**Task goal:**
In your copy, drop the images and return each record exactly as it stands.

+++ Data for the task +++

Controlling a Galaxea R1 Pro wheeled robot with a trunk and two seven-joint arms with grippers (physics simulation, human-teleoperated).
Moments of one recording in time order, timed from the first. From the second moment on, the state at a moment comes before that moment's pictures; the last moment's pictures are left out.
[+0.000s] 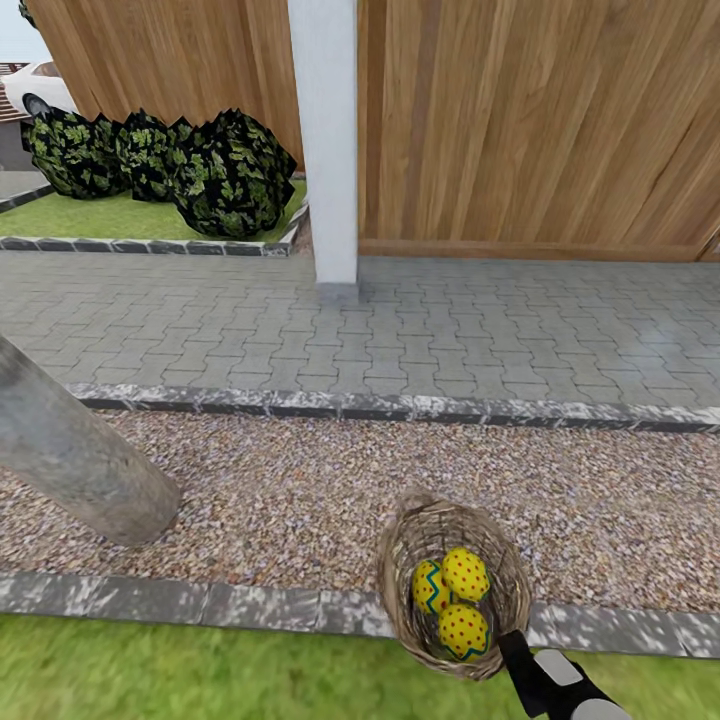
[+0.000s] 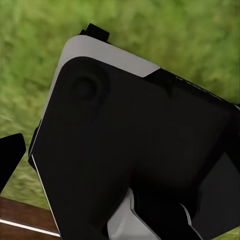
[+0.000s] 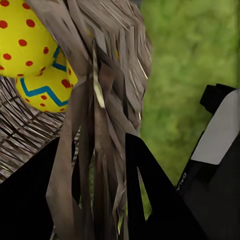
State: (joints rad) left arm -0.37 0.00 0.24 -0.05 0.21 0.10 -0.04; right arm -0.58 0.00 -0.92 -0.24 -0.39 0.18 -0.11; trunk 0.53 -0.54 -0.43
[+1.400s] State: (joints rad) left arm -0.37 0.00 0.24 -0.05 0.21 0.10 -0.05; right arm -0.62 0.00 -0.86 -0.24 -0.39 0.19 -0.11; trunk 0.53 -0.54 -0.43
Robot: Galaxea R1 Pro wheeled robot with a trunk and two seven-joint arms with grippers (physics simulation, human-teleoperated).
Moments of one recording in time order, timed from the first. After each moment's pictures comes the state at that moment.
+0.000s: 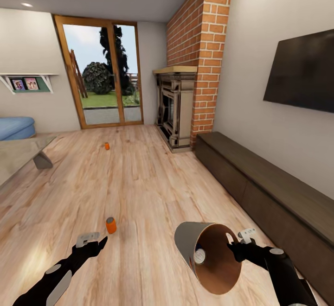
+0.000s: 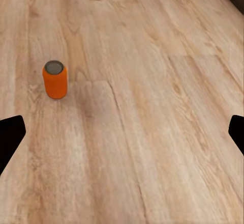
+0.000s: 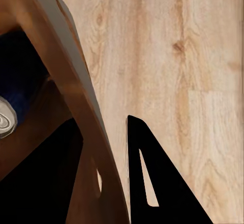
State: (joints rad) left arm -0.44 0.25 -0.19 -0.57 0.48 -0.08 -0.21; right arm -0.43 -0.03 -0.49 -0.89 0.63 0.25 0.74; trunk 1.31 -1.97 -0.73
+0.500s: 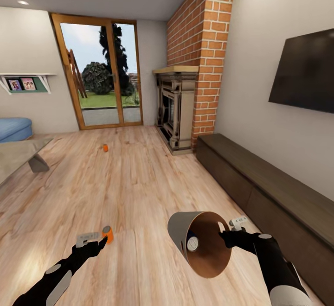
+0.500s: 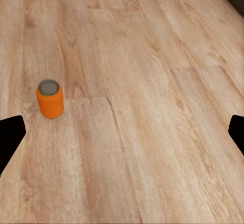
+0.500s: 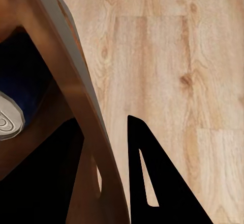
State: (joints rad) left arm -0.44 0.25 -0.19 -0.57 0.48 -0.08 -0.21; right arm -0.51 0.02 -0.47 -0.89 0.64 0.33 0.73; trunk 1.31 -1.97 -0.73
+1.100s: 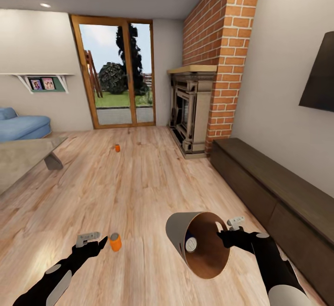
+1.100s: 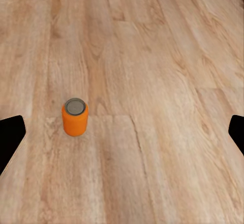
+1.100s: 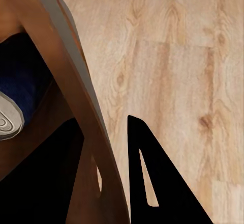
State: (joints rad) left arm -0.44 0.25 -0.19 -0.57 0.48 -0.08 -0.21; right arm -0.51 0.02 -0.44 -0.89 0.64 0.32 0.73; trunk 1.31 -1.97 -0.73
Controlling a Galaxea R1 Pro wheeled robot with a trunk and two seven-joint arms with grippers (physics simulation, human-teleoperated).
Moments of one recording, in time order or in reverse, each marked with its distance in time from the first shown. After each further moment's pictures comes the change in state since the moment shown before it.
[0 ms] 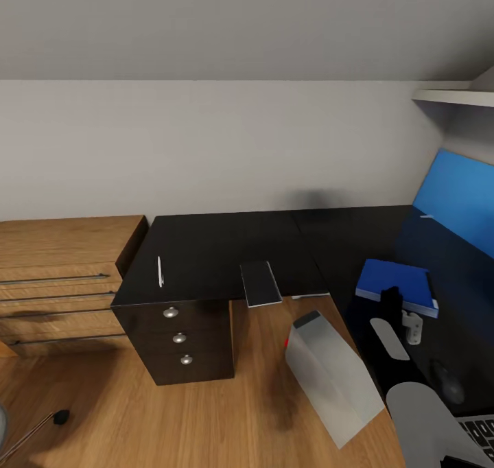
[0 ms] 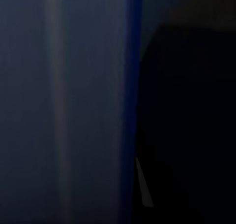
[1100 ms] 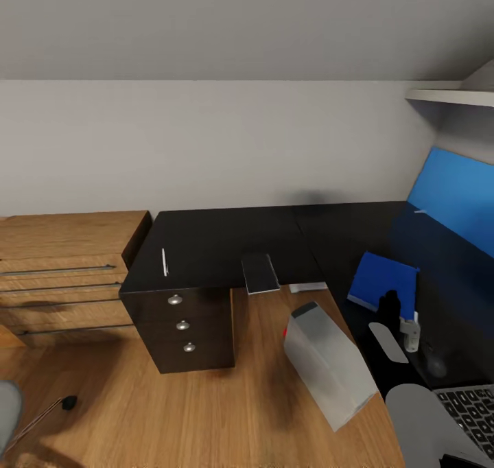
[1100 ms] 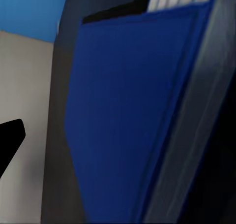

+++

**Problem solution:**
Controlling a Galaxea R1 Pro wheeled robot with a trunk and two seven-joint arms with grippers (physics simulation, human-teleoperated).
Moments of one recording in time order, timed from the first. From the second moment on, the state at a moment comes before that moment's pictures; the last moment's pictures are left out.
[+0.000s] 
[+0.000s] 
[+0.000s] 
State: (joints rad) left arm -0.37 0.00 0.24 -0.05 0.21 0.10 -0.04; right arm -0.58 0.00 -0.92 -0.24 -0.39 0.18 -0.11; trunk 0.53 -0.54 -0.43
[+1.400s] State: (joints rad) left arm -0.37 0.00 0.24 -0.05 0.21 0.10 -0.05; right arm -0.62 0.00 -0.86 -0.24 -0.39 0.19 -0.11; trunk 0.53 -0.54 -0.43
Robot: Galaxea R1 Pro wheeled robot with a trunk and two seven-joint arms with grippers (physics simulation, human-teleoperated).
Moments of one recording in time order, timed from the first. After each moment's pictures comes the state at that moment.
+0.000s: 
+0.000s: 
+0.000s: 
State: (joints rad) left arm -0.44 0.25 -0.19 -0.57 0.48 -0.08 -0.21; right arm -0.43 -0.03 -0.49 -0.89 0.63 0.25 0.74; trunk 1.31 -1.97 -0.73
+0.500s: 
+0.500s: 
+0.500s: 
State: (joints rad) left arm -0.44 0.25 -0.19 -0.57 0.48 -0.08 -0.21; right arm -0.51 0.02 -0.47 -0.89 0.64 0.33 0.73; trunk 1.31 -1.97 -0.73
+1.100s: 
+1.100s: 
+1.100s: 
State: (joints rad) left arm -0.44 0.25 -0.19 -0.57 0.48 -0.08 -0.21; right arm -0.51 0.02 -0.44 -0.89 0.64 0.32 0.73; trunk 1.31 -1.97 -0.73
Controlling a Galaxea R1 Pro wheeled robot with a trunk and two seven-joint arms with grippers (physics simulation, human-teleoperated).
Moments of one recording, in time order or in reverse, each marked with its distance in time from the first shown. After each further moment's pictures comes the change in state since the moment shown before it.
[0 ms] 
[0 ms] 
[1100 ms] 
[1100 ms] 

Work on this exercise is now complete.